Einde inhoudsopgave
Overeenkomst betreffende het Internationale Monetaire Fonds
Schema E Verkiezing van Bewindvoerders
Geldend
Geldend vanaf 01-04-1978
- Bronpublicatie:
03-05-1976, Trb. 1977, 40 (uitgifte: 01-01-1977, kamerstukken/regelingnummer: -)
- Inwerkingtreding
01-04-1978
- Bronpublicatie inwerkingtreding:
21-06-1978, Trb. 1978, 80 (uitgifte: 01-01-1978, kamerstukken/regelingnummer: -)
- Vakgebied(en)
Financieel recht / Financieel toezicht (juridisch)
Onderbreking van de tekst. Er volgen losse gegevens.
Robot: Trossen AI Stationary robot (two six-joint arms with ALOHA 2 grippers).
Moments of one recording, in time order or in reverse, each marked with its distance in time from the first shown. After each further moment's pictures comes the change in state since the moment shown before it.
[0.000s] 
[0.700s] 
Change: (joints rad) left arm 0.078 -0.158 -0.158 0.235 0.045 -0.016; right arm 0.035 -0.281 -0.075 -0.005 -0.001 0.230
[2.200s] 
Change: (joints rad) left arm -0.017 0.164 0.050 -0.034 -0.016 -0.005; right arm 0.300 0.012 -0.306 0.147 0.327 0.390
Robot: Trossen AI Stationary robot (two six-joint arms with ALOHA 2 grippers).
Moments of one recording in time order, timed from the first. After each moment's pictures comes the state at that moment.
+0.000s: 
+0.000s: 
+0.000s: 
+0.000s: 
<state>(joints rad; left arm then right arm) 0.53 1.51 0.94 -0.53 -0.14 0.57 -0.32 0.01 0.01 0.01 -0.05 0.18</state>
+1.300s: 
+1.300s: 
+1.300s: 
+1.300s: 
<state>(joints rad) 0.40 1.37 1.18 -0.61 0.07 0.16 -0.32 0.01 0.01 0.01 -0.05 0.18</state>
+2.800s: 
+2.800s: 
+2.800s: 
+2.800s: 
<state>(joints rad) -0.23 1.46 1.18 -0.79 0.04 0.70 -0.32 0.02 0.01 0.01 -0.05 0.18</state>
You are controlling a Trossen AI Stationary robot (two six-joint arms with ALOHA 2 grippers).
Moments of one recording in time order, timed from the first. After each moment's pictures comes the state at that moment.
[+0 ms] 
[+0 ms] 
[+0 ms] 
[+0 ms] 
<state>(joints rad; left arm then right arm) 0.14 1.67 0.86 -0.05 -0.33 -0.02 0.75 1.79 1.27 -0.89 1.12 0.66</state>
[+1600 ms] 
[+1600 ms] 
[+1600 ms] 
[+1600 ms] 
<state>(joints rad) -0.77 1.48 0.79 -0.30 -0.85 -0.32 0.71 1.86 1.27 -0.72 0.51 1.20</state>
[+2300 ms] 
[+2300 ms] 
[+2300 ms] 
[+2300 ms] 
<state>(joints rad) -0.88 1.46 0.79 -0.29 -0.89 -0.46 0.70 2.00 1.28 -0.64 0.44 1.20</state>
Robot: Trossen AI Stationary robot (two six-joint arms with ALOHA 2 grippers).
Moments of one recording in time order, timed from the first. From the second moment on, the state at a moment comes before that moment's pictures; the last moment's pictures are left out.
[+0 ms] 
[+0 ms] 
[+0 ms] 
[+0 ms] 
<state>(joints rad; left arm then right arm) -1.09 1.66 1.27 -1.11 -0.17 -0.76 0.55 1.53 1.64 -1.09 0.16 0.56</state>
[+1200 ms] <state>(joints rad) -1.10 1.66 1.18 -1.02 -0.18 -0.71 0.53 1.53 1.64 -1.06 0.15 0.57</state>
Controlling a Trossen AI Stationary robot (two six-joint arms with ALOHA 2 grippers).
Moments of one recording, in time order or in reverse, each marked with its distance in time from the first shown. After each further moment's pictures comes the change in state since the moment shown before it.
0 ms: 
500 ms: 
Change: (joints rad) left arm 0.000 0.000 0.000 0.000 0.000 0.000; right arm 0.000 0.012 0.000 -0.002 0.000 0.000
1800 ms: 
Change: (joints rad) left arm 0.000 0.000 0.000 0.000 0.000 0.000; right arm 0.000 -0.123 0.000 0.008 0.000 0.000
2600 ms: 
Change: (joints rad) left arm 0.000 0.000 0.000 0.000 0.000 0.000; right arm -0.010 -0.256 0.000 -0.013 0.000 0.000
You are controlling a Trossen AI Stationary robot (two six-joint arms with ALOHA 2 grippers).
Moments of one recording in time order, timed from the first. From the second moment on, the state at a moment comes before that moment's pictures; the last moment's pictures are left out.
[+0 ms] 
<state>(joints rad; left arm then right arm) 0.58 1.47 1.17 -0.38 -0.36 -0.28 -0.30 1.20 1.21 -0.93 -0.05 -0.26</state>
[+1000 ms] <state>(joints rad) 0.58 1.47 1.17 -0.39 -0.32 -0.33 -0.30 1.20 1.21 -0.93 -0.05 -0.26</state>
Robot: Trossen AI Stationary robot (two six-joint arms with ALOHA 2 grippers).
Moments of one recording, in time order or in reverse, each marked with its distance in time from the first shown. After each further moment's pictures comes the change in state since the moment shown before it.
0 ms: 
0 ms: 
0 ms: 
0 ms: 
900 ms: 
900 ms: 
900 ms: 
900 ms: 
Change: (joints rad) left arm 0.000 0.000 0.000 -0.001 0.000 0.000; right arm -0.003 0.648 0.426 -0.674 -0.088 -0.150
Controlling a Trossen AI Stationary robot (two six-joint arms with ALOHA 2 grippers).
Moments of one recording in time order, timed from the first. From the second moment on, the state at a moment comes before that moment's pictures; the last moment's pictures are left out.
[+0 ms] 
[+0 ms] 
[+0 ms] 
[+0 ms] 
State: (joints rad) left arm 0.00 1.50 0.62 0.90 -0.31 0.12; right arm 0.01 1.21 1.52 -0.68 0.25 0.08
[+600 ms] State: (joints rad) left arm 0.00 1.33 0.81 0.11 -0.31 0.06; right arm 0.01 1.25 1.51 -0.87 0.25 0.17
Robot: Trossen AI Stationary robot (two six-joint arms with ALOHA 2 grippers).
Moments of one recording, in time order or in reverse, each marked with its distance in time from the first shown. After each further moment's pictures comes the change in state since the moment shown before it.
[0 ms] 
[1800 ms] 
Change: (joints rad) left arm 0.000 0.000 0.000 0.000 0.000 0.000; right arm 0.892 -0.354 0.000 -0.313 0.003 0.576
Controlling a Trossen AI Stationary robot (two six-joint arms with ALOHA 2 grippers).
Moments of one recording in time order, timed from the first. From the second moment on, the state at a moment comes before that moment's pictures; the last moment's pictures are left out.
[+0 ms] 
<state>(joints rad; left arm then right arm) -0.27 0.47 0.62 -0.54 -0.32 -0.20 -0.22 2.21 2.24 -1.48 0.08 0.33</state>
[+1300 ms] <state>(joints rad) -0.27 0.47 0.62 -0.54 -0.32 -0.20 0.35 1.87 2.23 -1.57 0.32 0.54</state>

Internationaal publiekrecht / Bijzondere onderwerpen
1
De verkiezing van de te kiezen Bewindvoerders vindt plaats bij stemming van de Bestuurders die het recht hebben te stemmen.
2
Bij het stemmen voor de te kiezen Bewindvoerders, brengt ieder der stemgerechtigde Bestuurders op een persoon alle stemmen uit, waarop hij volgens artikel XII, sectie 5(a) recht heeft. De vijftien personen waarop het grootste aantal stemmen is uitgebracht, zijn Bewindvoerders, met dien verstande dat een persoon die minder dan vier procent van het totale uit te brengen stemmenaantal behaalt (gerechtigde stemmen), niet als gekozen wordt beschouwd.
3
Wanneer bij de eerste stemming geen vijftien personen zijn gekozen, vindt een tweede stemming plaats, waarbij slechts stemmen
- (a)
de Bestuurders die bij de eerste stemming hun stem hebben uitgebracht op een niet-gekozen persoon en
- (b)
de Bestuurders wier stemmen voor een gekozen persoon
overeenkomstig paragraaf 4 hieronder worden geacht het aantal op die persoon uitgebrachte stemmen te hebben gebracht boven de negen procent van de gerechtigde stemmen. Indien er bij de tweede stemming meer kandidaten zijn dan het aantal te kiezen Bewindvoerders, is de persoon die het laagste aantal stemmen ontving bij de eerste stemming, niet verkiesbaar.
4
Bij het vaststellen of de stemmen die door een Bestuurder zijn uitgebracht, moeten worden geacht het totaal voor een persoon boven de negen procent van de gerechtigde stemmen te hebben gebracht, wordt dit percentage geacht te omvatten: ten eerste de stemmen van de Bestuurder die het grootste aantal stemmen op die persoon heeft uitgebracht, vervolgens de stemmen van de Bestuurder die het op een na grootste aantal heeft uitgebracht, enz., totdat negen procent is bereikt.
5
Iedere Bestuurder van wiens stemmen een gedeelte in aanmerking moet worden genomen om het totaal, op enige persoon uitgebracht, boven de vier procent te brengen, wordt geacht al zijn stemmen op die persoon uit te brengen, zelfs indien het totale stemmenaantal voor die persoon daardoor de negen procent overschrijdt.
6
Indien na de tweede stemming geen vijftien personen zijn gekozen, zullen verdere stemmingen volgens gelijke beginselen worden gehouden, totdat vijftien personen zijn gekozen, met dien verstande dat, nadat veertien personen zijn gekozen, de vijftiende bij enkelvoudige meerderheid van de resterende stemmen kan worden gekozen en wordt geacht te zijn gekozen met al die stemmen.